What you should do:
Write out each record exactly as it stands. No pictures belong in the copy.

Data to use:
---
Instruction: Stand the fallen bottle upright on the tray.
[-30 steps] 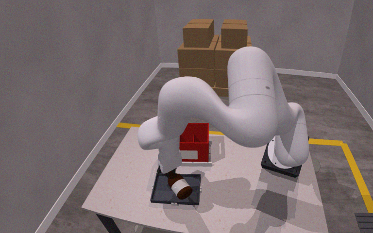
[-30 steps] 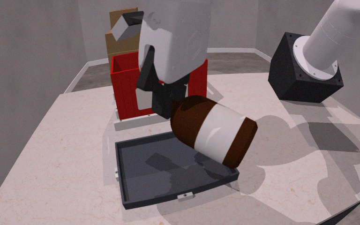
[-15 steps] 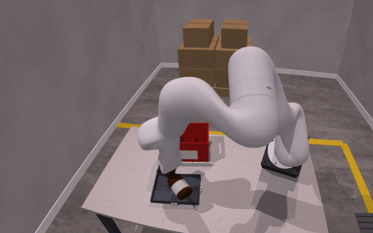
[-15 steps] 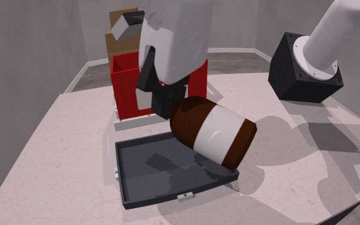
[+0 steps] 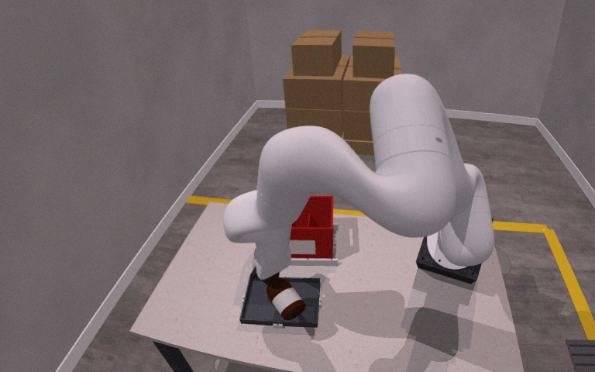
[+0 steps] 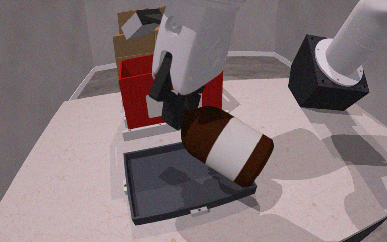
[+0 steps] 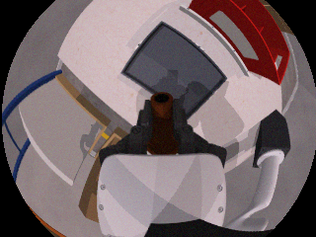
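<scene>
Now: the brown bottle 4 cm to the left of my hand, 4 cm behind it and 3 cm below it. Round my hand: tray: 19 cm below, 5 cm to the right; red crate: 33 cm to the right, 12 cm below.
</scene>
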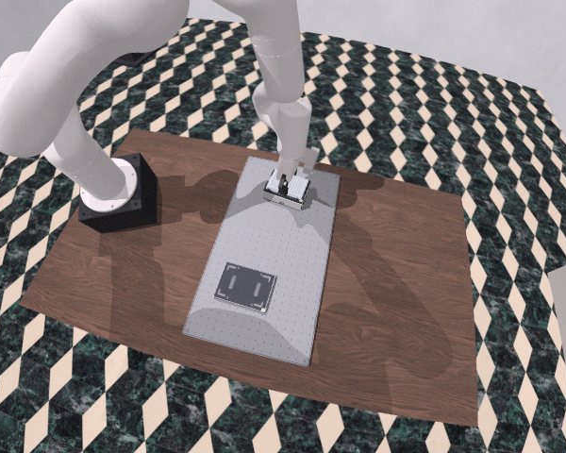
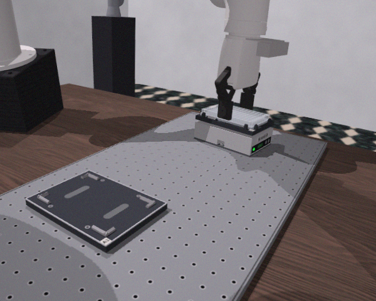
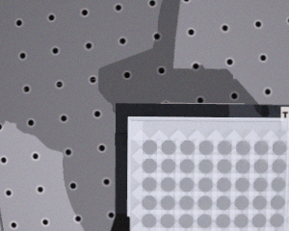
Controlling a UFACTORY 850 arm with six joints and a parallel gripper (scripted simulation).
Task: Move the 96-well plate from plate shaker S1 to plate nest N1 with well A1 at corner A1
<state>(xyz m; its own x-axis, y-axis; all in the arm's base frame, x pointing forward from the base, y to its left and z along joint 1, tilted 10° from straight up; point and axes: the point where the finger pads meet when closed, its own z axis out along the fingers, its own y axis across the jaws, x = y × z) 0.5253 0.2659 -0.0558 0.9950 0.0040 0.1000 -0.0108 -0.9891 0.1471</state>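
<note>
Now: the clear 96-well plate 1 cm below my hand. Also, from my hand: plate nest N1: 37 cm to the right, 7 cm below; then A1 mark: 8 cm ahead, 42 cm to the right, 6 cm below.
</note>
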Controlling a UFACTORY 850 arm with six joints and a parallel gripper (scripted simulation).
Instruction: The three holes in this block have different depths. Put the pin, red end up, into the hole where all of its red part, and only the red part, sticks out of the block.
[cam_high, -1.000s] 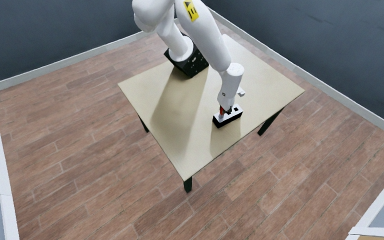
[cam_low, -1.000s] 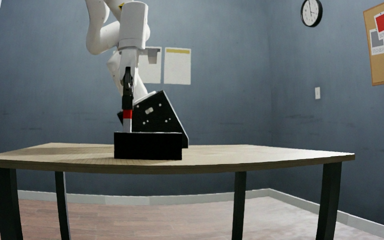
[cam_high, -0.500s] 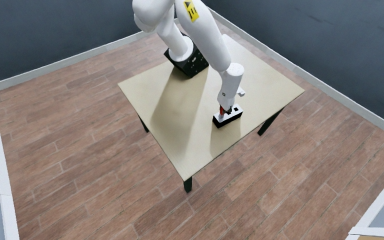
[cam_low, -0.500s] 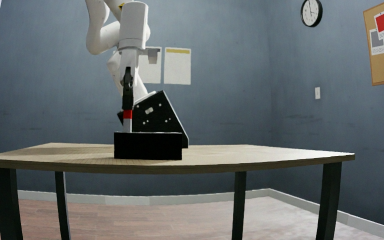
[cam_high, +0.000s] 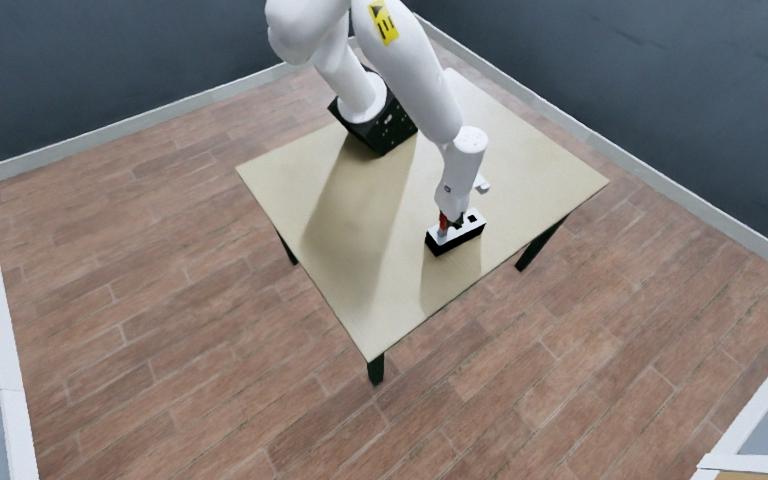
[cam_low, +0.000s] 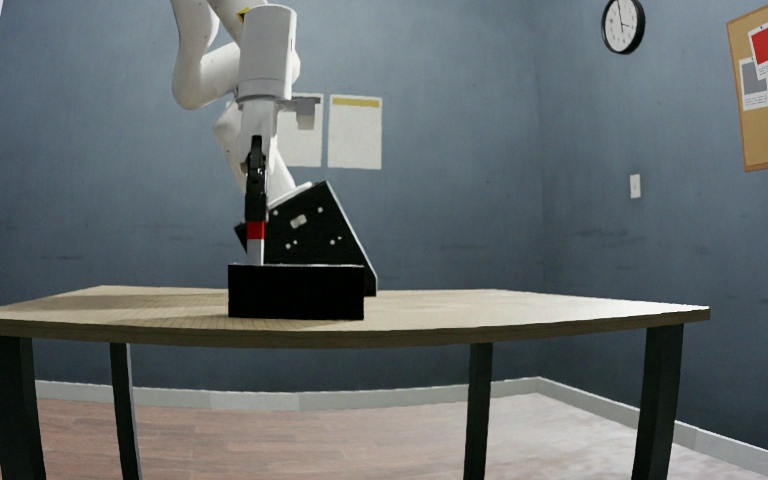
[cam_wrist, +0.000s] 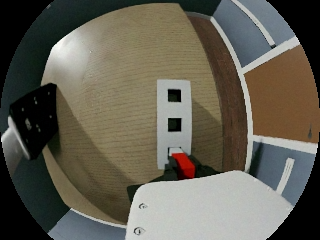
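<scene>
The pin lies 10 mm below my hand. From my hand the other things lie so: black block (20 mm ahead, 60 mm to the left, 120 mm below).
</scene>
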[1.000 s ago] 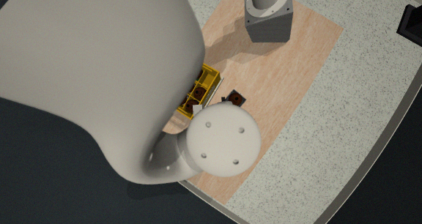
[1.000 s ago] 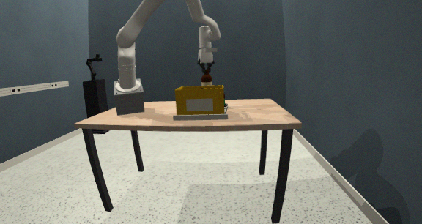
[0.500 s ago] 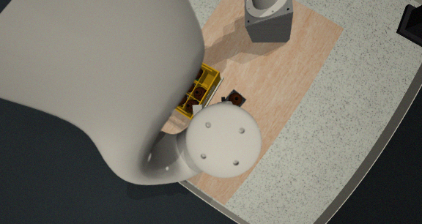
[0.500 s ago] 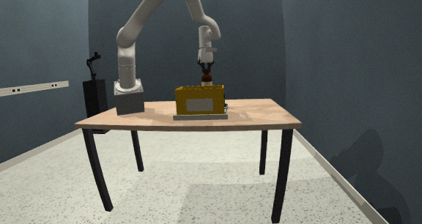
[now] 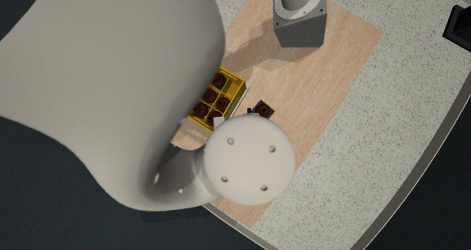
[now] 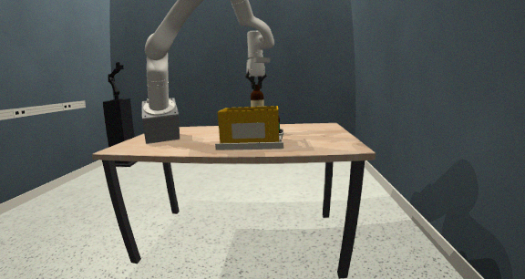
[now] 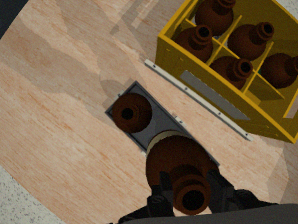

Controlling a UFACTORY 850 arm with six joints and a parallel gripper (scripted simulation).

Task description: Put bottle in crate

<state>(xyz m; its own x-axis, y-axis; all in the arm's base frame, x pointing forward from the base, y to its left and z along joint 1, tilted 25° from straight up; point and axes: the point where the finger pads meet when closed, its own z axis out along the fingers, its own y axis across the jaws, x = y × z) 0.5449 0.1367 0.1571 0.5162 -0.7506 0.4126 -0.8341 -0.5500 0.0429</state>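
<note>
The brown bottle is 7 cm below my hand. From my hand the other things lie so: dark tray 27 cm below; yellow crate 4 cm behind, 22 cm to the right, 20 cm below.
</note>
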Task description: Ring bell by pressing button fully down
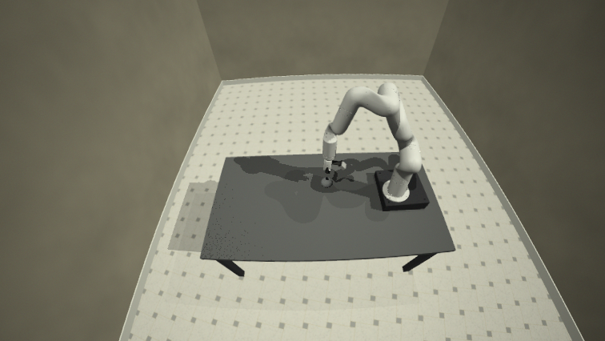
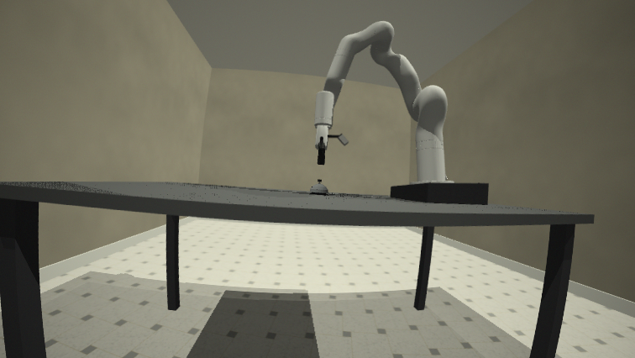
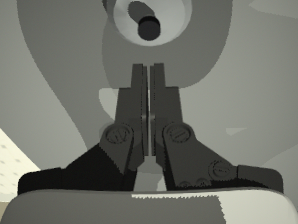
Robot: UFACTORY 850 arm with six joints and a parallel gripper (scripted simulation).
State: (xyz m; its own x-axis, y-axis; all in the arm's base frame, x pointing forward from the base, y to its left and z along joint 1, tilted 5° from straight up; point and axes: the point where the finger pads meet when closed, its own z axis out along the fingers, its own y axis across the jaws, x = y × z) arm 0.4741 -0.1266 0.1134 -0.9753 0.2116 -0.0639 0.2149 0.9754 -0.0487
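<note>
Right now my hand is 100 mm above the bell button. Round my hand: bell 110 mm below.
</note>
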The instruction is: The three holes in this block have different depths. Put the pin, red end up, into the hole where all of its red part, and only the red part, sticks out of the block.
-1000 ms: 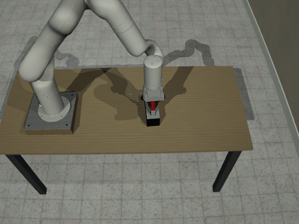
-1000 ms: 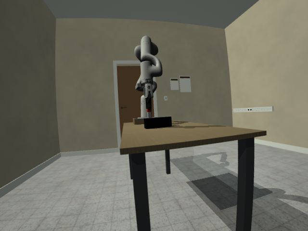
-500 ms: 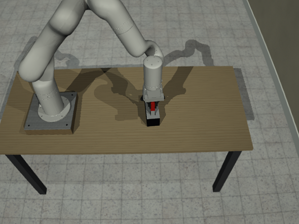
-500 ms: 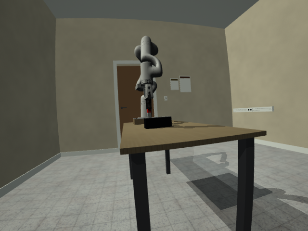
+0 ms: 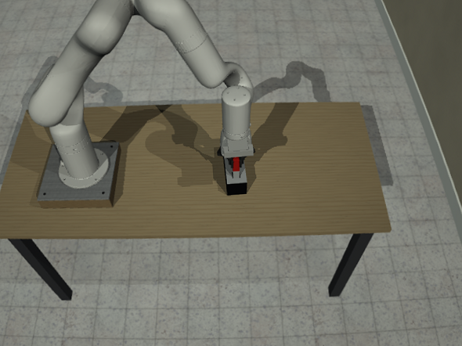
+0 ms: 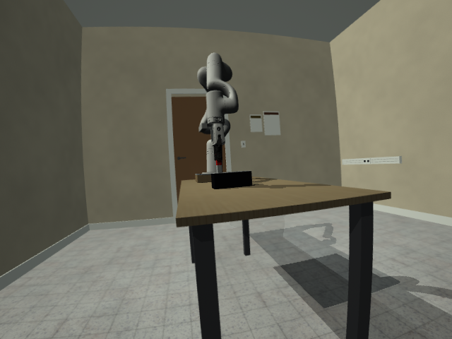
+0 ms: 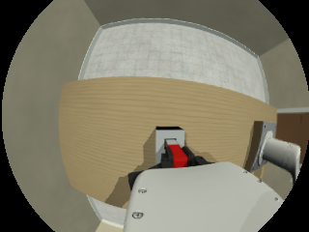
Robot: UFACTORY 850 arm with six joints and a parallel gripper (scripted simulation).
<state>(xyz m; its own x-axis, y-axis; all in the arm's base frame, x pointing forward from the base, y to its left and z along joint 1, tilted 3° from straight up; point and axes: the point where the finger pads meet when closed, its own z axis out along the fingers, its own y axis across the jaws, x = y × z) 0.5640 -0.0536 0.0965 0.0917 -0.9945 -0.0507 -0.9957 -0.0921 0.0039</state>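
My hand is 10 mm above the pin. Also, from my hand: black block: 10 mm behind, 60 mm to the left, 120 mm below.
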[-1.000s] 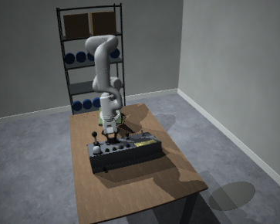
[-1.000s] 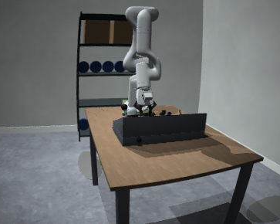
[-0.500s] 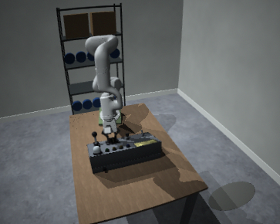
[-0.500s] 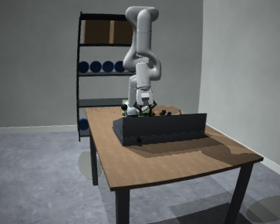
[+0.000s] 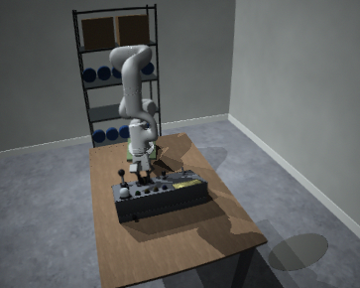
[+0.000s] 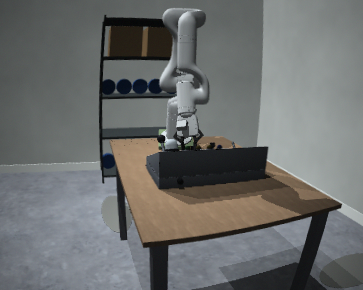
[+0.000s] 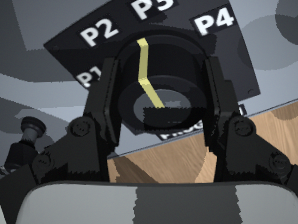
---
Task result:
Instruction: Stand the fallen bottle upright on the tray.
[-30 steps] 
[-30 steps] 
[-15 steps] 
[-15 steps] 
[+0 steps] 
[+0 steps] 
[+0 steps] 
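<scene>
Now: the brown bottle 4 cm to the left of my hand, 4 cm behind it and 3 cm below it. Round my hand: tray: 19 cm below, 5 cm to the right; red crate: 33 cm to the right, 12 cm below.
</scene>
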Controlling a UFACTORY 850 arm with six joints and a parallel gripper (scripted simulation).
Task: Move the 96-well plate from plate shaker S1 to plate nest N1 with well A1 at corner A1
<state>(xyz m; its own x-axis, y-axis; all in the arm's base frame, x pointing forward from the base, y to its left and z along joint 1, tilted 10° from straight up; point and axes: the point where the finger pads meet when closed, its own z axis out along the fingers, its own y axis across the jaws, x = y × z) 0.5253 0.2659 -0.0558 0.9950 0.0040 0.1000 -0.0108 -0.9891 0.1471</state>
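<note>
Now: the clear 96-well plate 1 cm below my hand. Also, from my hand: plate nest N1: 37 cm to the right, 7 cm below; then A1 mark: 8 cm ahead, 42 cm to the right, 6 cm below.
</note>
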Controlling a UFACTORY 850 arm with six joints and a parallel gripper (scripted simulation).
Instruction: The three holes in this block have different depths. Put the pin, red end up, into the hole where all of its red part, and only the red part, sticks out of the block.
[cam_high, -1.000s] 
[cam_low, -1.000s] 
[cam_high, -0.500s] 
[cam_low, -0.500s] 
[cam_high, +0.000s] 
[cam_low, +0.000s] 
[cam_wrist, +0.000s] 
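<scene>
The pin lies 10 mm below my hand. From my hand the other things lie so: black block (20 mm ahead, 60 mm to the left, 120 mm below).
</scene>
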[1.000 s ago] 
[1.000 s ago] 
[0.500 s ago] 
[0.500 s ago] 
[now] 
[now] 
[now] 

Controlling a UFACTORY 850 arm with six joints and a parallel gripper (scripted simulation).

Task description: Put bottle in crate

<state>(xyz m; its own x-axis, y-axis; all in the arm's base frame, x pointing forward from the base, y to its left and z along joint 1, tilted 25° from straight up; point and axes: the point where the finger pads meet when closed, its own z axis out along the fingers, its own y axis across the jaws, x = y × z) 0.5449 0.1367 0.1571 0.5162 -0.7506 0.4126 -0.8341 -0.5500 0.0429</state>
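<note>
The brown bottle is 7 cm below my hand. From my hand the other things lie so: dark tray 27 cm below; yellow crate 4 cm behind, 22 cm to the right, 20 cm below.
</note>
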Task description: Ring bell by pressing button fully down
Robot: UFACTORY 850 arm with six joints and a parallel gripper (scripted simulation).
State: (xyz m; its own x-axis, y-axis; all in the arm's base frame, x pointing forward from the base, y to its left and z along joint 1, tilted 5° from straight up; point and axes: the point where the finger pads meet when closed, its own z axis out along the fingers, its own y axis across the jaws, x = y × z) arm 0.4741 -0.1266 0.1134 -0.9753 0.2116 -0.0639 0.2149 0.9754 -0.0487
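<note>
Right now my hand is 100 mm above the bell button. Round my hand: bell 110 mm below.
</note>
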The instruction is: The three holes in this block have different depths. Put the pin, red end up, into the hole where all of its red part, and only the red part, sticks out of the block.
-1000 ms: 
-1000 ms: 
-500 ms: 
-500 ms: 
+0 ms: 
+0 ms: 
+0 ms: 
Robot: UFACTORY 850 arm with six joints and a parallel gripper (scripted simulation).
<state>(xyz m; its own x-axis, y-axis; all in the arm's base frame, x pointing forward from the base, y to its left and z along joint 1, tilted 3° from straight up; point and axes: the point where the finger pads meet when closed, its own z axis out along the fingers, its own y axis across the jaws, x = y × z) 0.5640 -0.0536 0.0965 0.0917 -0.9945 -0.0507 -0.9957 -0.0921 0.0039</state>
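My hand is 10 mm above the pin. Also, from my hand: black block: 10 mm behind, 60 mm to the left, 120 mm below.
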[-1.000s] 
[-1.000s] 
[-0.500s] 
[-0.500s] 
[+0.000s] 
[+0.000s] 
[+0.000s] 

The reply is now complete.